Adding drawing power, the creek halfway down is a Conch nursery, a natural baby conch farm, and the Bones loved them.

My most memorable day at French Bay occurred on a most unlikely excursion in less than perfect conditions.

Billowy clouds moved in and the rising wind built to twenty knots, the normally calm water chopped by remnant waves fetching over the reef on the high tide. I made straight for the nursery hardly scanning the flat rock muddy shallows leading to the cove.

I spotted the tails waving along the mangroves, the largest tailing bones I’d ever seen. Easing closer, I took cover behind a solitary mangrove precariously rooted to the rocky point outside the cove and watched the fish working tight against the roots.

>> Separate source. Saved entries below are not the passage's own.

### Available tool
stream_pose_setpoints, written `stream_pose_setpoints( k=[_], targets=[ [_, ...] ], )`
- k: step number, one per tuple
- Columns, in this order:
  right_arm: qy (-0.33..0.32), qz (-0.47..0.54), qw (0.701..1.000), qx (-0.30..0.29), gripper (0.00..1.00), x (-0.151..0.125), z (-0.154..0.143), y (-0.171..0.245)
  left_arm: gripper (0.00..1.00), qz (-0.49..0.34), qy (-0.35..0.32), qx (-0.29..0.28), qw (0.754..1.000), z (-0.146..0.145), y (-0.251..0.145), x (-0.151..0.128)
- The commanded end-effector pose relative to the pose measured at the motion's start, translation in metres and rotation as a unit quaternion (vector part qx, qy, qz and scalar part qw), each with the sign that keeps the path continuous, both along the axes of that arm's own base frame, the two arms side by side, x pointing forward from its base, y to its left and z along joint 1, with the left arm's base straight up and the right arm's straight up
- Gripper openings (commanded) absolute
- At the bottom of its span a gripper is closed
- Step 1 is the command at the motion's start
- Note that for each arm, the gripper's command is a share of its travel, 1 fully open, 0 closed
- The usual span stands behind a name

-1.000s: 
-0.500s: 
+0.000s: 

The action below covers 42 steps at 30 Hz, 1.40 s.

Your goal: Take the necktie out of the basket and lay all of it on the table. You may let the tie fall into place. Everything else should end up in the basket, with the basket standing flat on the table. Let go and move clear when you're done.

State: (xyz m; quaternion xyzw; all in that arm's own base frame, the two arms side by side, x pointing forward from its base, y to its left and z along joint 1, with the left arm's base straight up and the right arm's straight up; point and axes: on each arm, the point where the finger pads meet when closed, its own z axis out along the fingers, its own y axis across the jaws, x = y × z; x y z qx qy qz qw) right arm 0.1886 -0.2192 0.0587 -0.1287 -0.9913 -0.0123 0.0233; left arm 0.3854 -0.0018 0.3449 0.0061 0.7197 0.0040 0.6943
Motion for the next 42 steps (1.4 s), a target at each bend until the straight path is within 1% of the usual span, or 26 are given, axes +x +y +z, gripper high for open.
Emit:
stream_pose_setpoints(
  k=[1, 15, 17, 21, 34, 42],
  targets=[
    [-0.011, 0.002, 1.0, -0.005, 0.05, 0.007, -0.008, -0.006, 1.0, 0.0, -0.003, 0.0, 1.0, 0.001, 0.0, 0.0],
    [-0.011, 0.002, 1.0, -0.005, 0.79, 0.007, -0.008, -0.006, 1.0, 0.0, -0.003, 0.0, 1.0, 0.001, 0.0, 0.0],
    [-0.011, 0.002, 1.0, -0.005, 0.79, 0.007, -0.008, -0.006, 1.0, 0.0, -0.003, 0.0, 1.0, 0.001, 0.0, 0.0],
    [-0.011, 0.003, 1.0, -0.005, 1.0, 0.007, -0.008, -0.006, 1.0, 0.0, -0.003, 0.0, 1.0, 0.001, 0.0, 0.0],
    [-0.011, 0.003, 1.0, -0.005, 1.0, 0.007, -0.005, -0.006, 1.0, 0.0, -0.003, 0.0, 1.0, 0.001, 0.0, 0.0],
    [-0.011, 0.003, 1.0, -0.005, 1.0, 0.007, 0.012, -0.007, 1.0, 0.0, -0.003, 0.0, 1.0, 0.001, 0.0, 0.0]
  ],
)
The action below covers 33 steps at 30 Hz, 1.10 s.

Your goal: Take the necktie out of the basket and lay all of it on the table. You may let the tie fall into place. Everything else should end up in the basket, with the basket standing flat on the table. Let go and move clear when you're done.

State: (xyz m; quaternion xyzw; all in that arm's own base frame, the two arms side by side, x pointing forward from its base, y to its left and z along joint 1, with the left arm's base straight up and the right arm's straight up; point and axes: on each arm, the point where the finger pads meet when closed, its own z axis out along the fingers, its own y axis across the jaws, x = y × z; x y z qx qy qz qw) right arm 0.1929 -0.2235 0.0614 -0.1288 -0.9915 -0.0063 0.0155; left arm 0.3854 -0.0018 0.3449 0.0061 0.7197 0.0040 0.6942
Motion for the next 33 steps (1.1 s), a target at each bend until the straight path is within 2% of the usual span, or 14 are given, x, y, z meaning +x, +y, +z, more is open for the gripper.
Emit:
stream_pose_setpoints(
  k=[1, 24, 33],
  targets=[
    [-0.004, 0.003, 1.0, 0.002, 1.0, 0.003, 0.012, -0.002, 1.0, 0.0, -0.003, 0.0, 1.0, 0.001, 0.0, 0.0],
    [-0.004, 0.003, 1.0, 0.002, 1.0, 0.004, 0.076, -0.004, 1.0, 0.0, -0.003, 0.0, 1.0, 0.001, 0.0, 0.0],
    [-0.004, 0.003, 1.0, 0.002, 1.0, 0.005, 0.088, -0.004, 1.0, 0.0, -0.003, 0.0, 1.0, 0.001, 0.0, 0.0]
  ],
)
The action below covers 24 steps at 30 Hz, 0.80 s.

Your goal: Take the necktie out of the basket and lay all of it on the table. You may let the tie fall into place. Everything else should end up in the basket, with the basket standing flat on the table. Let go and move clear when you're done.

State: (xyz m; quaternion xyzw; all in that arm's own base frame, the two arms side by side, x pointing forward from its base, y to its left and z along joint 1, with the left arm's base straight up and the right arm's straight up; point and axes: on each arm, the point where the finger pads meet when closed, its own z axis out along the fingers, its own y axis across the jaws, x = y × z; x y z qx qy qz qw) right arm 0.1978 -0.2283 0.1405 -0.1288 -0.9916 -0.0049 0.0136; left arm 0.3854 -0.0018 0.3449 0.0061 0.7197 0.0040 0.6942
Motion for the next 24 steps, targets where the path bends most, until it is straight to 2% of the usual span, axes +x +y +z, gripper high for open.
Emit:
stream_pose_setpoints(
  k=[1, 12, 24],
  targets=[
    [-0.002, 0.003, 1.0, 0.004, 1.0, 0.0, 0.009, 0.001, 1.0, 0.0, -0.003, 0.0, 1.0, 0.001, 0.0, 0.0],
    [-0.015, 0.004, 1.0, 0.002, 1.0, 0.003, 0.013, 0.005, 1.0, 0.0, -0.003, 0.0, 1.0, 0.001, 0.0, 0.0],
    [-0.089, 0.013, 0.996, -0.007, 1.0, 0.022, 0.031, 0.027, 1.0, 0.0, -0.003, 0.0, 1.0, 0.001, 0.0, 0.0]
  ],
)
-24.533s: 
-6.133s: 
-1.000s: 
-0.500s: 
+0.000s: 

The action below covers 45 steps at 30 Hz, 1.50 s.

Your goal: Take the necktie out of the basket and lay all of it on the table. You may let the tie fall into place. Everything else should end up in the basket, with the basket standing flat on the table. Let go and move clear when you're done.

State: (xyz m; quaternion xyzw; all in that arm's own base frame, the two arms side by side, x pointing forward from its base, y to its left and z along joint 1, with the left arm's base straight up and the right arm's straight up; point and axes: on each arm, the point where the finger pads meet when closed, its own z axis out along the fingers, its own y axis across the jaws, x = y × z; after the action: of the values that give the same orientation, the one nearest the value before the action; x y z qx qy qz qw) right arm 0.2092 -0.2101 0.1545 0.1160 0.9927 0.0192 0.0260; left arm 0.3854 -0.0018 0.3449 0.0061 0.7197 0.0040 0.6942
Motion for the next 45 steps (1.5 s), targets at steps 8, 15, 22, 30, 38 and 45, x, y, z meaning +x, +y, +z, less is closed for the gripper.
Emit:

These fish were feeding voraciously, heads down, tails at times completely above the water, forcing the mudding fish’s mouths deeper into the sand. From time to time scattered splotches of sunlight swept across the cove and in the swift moving shafts of light, I made out the small group of nine to twelve pound fish, all trophies.

This school I had seen before, but they were smart, spooky, always on the move. Now I had them cornered and distracted with the wind a double-edged sword. On one hand it would hinder casting, but it was noisy and together with the cloud-cover restricted vision between the mediums of air and water.

Choosing a heavier crab pattern to counteract the puffing breeze, my first cast landed much too close to two tailing fish. Not deterred in the slightest, the larger of the two pounced on my offering in a mad fit of feeding. I striped set the hook and the fish blazed out of the cove, skirted the mangrove bush, headed to open water. Within seconds the reel was down to half the backing as the fish streaked across the rocky flat and into deeper pot holed bottom. Rod held high, wading and winding as fast as humanly possible, I made it to the edge before the fish took off on another drag burning run. Before the fight concluded he would have three more burst well into the backing until in a tired and somewhat confused state of mind, he ran aground.

Largest bonefish of my life, somewhere around twelve pounds and no one to witness or take a snapshot.

Although no photo or eye witness account of the banner bonefish exits, the image is etched in my mind, cemented in the solitude of the moment and can be revisited instantly, by simply closing my lids and drifting back to French Bay.